BYU martial arts class strengthens campus community


Among BYU’s student wellness classes, martial arts class SWELL 141 creates a strengthening environment for students.

Michael Pease, CEO and marketing director at Champion Grappler, coaches the class. Pease has practiced a variety of martial arts throughout his career but chooses to focus his instruction at BYU on the grappling art of jiu-jitsu.

“Kickboxing and karate are striking arts, which I have the utmost respect for. But the reality is, the grappling side, without a doubt, is the foundation of hand-to-hand combat,” Pease said.

Pease said a good grappling foundation prepares students to go into anything from law enforcement to participating in martial arts competitions.

“Whatever else they want to do, it’s easier to learn and more effective,” he said.

Training BYU students for more than two decades has enabled Pease to polish and adjust his teaching, making it more accessible for students at all levels, he said.

Whether they are fresh beginners or well-beaten pros, Pease said the basics he teaches are something all students need and can build upon.

“The foundational stuff that we teach isn’t stuff that just you kind of learn and move on to more advanced stuff,” he said. “It’s stuff that you work on and you then dive deeper into it, deeper into it and get a better understanding.”

BYU student Alaina Jones finds Pease’s instruction applicable to many situations and said taking the class a second time has increased her confidence and security levels.

“I don’t feel as nervous walking home by myself.
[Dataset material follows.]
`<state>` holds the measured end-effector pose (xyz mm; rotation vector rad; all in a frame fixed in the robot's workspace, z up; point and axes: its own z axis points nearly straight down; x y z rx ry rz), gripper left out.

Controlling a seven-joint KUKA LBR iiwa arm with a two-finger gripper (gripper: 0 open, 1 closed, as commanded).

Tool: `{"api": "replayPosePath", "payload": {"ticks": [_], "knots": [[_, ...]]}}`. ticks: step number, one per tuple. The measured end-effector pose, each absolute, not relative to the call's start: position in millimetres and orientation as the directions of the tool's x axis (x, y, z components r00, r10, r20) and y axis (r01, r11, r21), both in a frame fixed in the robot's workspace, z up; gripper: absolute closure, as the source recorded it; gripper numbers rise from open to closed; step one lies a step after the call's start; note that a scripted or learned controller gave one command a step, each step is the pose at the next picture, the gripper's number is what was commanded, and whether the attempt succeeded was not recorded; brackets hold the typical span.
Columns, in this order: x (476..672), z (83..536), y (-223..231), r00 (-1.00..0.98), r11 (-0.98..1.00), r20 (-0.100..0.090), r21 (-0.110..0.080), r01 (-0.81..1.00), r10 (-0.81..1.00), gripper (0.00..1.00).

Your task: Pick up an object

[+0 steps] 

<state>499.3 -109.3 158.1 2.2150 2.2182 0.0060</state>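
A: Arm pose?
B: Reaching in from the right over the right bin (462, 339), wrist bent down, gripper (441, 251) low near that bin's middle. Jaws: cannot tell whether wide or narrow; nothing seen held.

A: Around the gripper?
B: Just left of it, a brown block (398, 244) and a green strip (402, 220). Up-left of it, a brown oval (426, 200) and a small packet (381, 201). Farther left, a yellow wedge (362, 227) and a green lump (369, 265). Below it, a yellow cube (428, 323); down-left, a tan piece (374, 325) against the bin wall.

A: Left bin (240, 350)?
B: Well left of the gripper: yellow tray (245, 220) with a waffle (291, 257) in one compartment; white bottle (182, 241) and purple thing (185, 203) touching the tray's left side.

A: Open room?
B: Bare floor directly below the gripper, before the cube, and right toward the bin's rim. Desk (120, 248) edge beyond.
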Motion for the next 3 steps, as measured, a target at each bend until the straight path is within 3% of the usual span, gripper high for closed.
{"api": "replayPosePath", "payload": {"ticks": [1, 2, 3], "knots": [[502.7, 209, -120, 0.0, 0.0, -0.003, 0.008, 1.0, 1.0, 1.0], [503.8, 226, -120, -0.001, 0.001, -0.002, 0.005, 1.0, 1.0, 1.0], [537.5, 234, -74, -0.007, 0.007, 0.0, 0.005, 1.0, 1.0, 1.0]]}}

And also there’s like a really good community here,” she said.

The class invites students to give each other constructive feedback, encouraging them to develop friendships and technique as they train, Jones said.
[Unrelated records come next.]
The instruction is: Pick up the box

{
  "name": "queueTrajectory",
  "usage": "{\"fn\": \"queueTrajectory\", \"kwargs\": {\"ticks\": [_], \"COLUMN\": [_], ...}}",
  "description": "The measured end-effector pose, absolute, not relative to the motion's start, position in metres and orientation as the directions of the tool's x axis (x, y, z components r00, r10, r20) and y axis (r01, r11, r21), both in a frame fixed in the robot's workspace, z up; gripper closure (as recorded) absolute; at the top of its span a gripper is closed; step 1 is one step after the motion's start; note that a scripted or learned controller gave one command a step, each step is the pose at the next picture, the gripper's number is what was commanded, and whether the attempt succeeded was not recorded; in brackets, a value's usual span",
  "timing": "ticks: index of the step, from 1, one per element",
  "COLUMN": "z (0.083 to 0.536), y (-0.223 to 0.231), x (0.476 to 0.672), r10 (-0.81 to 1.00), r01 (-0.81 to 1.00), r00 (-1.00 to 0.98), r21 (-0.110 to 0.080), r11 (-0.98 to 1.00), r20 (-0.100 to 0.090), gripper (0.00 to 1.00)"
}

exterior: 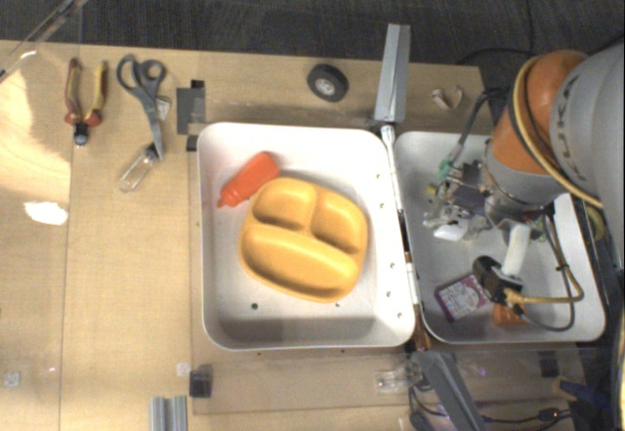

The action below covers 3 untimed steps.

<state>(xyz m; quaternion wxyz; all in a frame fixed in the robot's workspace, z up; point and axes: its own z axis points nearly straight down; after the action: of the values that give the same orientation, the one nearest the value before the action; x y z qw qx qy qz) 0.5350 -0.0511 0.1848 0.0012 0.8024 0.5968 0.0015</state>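
Note:
A small purple box (459,297) lies flat near the front left corner of the right bin (582,322). My gripper (446,211) hangs low over the left middle of that bin, farther back than the box and apart from it. A white scrap (450,232) lies just under the gripper. The grey arm with its orange band (535,97) comes in from the right and covers much of the bin's back half.
An orange item (504,314) lies beside the box, partly under cables. The left bin (223,322) holds a yellow divided tray (304,237) and an orange bottle (248,179). Scissors (146,92), pliers (84,97) and a tape roll (328,81) lie on the bench.

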Motion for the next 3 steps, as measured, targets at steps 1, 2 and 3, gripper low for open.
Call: {"fn": "queueTrajectory", "kwargs": {"ticks": [1,2,3], "z": [0.2,0.225,0.241], "y": [-0.112,-0.064,-0.085], "x": [0.513,0.495,0.489], "r10": [0.901,0.865,0.972], "r01": [0.901,0.865,0.972], "r00": [0.434,0.502,0.236], "r21": [0.002,0.003,0.004], "r11": [-0.434,-0.502,-0.236], "r20": [0.0,0.001,0.001], "gripper": [1.0,1.0,1.0]}}
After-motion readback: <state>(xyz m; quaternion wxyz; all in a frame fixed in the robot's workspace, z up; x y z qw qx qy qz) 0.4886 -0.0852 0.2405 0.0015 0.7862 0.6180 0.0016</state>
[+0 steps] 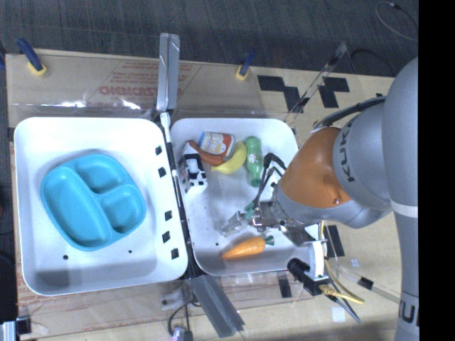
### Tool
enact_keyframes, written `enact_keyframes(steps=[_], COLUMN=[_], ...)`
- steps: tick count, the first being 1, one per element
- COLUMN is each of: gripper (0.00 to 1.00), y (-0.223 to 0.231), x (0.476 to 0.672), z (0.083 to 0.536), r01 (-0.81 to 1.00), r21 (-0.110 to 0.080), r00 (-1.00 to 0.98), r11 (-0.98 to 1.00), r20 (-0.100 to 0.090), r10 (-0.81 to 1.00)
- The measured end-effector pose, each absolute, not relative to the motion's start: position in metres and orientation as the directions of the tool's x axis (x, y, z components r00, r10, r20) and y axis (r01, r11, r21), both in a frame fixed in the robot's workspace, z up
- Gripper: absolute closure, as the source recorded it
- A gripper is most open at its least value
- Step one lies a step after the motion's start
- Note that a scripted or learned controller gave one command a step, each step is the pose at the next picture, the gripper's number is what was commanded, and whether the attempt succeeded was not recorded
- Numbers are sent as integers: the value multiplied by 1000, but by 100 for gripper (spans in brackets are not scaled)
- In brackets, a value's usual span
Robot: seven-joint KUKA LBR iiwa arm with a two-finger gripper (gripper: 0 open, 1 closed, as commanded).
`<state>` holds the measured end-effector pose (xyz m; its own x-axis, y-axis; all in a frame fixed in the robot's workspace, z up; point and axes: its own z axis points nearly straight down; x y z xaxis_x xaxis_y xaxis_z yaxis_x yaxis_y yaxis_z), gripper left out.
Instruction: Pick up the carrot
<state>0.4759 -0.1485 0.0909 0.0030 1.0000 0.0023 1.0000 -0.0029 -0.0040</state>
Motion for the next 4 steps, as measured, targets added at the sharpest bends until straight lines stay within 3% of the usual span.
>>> enact_keyframes(steps=[1,2,3,4], gripper=[0,0,0,100], y=[-100,-159,-101,-101], x=[476,477,476,477], z=[90,92,91,100], r01=[974,862,707,705], r21=[-5,0,-2,-1], r00=[-225,-507,-707,-710], r11=[225,507,707,710], r20=[4,-1,5,5], r10=[974,862,707,705])
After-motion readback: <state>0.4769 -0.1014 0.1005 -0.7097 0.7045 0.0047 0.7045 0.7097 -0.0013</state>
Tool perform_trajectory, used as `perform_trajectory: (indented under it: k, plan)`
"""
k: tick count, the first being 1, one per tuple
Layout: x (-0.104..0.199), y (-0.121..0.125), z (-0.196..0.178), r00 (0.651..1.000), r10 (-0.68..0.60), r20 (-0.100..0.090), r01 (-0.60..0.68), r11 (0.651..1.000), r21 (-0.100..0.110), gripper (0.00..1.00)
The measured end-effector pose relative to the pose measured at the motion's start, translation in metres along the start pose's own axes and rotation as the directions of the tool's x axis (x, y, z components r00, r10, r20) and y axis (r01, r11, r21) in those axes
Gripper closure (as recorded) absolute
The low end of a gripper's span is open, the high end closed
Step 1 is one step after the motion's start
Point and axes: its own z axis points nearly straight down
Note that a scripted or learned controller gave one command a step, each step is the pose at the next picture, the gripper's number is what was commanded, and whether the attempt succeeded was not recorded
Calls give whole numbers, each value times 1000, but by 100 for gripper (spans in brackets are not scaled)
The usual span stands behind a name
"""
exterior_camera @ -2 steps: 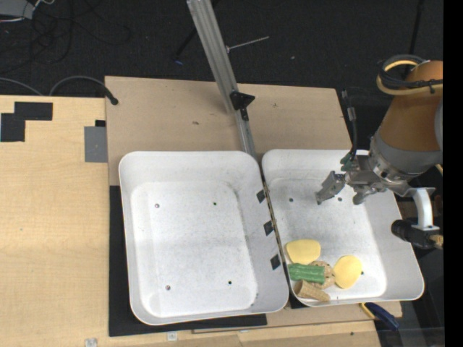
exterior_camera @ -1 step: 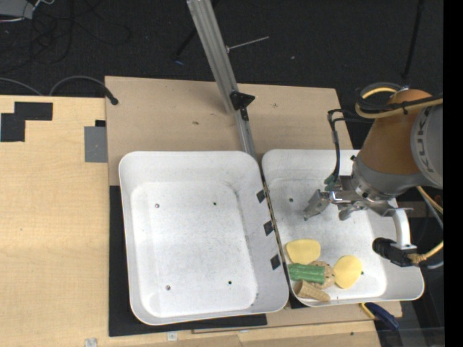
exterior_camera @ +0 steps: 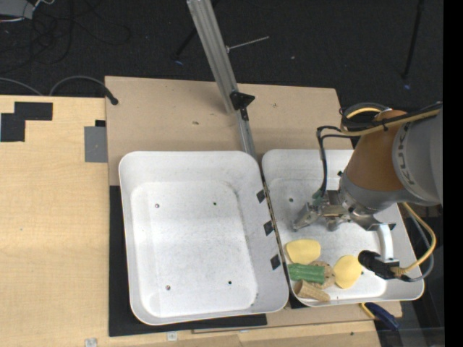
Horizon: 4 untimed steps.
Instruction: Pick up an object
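My gripper (exterior_camera: 317, 218) hangs over the middle of the right bin (exterior_camera: 289, 166), its fingers spread and pointing down, with nothing between them. Just below it on the bin floor lies a pale yellow rounded piece (exterior_camera: 302, 250). A second yellow piece (exterior_camera: 348, 270) sits to the right of that one, near the front rim. A green block (exterior_camera: 307, 272) and a tan block (exterior_camera: 315, 290) lie together at the front edge. The gripper touches none of them.
The left bin (exterior_camera: 145, 172) stands beside the right one, sharing a divider with black clips (exterior_camera: 268, 227). A slanted metal rail (exterior_camera: 217, 56) rises behind the bins. Black cabling (exterior_camera: 377, 263) loops from the arm over the right bin's front right corner.
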Motion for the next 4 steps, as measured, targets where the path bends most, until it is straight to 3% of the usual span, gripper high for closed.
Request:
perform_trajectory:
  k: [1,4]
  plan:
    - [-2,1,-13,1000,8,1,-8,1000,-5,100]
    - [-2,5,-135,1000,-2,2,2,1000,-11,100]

“It’s a great environment — lots of learning, lots of friendly, awesome, intense competition, lots of good friendships,” BYU student Ammon Richards said.

Richards practiced wrestling and other martial arts growing up. He said that aside from the class’ friendly, yet competitive environment, training offers him another way of seeing life’s obstacles.
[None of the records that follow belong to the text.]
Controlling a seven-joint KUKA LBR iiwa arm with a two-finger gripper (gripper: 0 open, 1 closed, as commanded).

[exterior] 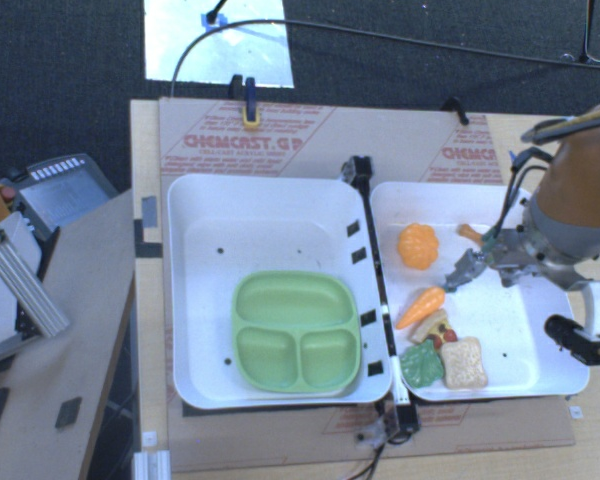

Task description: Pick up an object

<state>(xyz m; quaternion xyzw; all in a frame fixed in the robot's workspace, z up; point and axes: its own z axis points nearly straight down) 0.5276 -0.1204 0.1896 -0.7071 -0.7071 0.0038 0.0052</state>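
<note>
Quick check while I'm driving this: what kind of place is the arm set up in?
Likely a robotics lab, not a kitchen: two white bins sit on a cardboard-covered bench, toy food such as a carrot lies in the right bin, and cables run across dark carpet.

In the right bin (540, 363) an orange ball-like fruit (417, 245) is seen near the divider, a carrot (420, 307) lying slantwise below it. A slice of toast (465, 362), a green leafy piece (421, 365) and a small pizza-like piece (437, 330) are clustered at the front.
</note>
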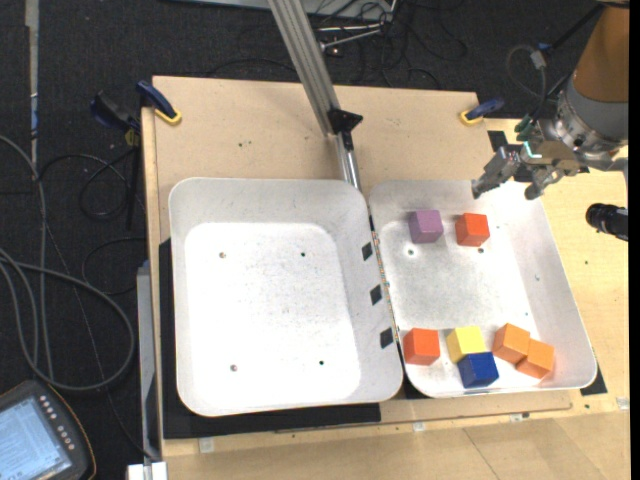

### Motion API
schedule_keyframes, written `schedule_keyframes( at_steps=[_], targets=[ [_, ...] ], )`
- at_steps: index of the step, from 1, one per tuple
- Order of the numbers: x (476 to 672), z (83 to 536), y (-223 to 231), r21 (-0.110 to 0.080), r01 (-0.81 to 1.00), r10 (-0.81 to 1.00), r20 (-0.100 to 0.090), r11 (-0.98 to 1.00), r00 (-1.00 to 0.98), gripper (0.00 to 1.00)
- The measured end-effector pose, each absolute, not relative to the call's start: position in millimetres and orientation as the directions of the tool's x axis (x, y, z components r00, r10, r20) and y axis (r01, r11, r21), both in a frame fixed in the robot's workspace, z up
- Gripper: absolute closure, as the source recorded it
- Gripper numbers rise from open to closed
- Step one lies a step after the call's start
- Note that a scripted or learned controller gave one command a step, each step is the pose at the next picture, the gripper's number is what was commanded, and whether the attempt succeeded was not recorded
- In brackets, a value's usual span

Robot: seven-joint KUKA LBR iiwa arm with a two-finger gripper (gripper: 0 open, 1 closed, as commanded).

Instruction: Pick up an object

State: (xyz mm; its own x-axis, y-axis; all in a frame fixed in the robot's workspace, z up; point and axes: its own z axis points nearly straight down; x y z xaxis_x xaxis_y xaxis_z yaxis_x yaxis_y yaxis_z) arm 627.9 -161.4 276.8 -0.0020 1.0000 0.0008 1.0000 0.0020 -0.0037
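My gripper (512,176) hangs over the far edge of the right bin (560,278), fingers spread I think, pinching nothing. Nearest me sit the orange block (472,229) and purple block (426,225). At the near edge huddle another orange block (421,345), a yellow block (465,342), a blue block (478,369) and two orange ones (525,350).

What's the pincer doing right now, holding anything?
Pincer: above the far right corner of the right bin, nothing seen between its fingers; open or closed cannot be told.
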Motion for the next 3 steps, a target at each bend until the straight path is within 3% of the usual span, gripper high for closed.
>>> schedule_keyframes(
  at_steps=[1, 3],
  targets=[
    [628.6, 279, -161, 0.0, 1.0, 1.0, -0.001, 0.003, -0.003, 0.0],
    [633.1, 186, -151, -0.004, 1.0, 1.0, 0.0, 0.001, -0.001, 0.0]
  ],
)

“It’s hard in such a good way … and you got to be okay with being awkward and uncomfortable, because on the other side of that is progress, growth and lots and lots of fun,” he said.

Both Richards and Jones said future students should expect and appreciate initial failure, as the wrestle for success will give them greater growth. 

“The sooner you just accept the fact that you’re going to suck for a while, the faster you can learn the technique and improve and then get back up,” Jones said.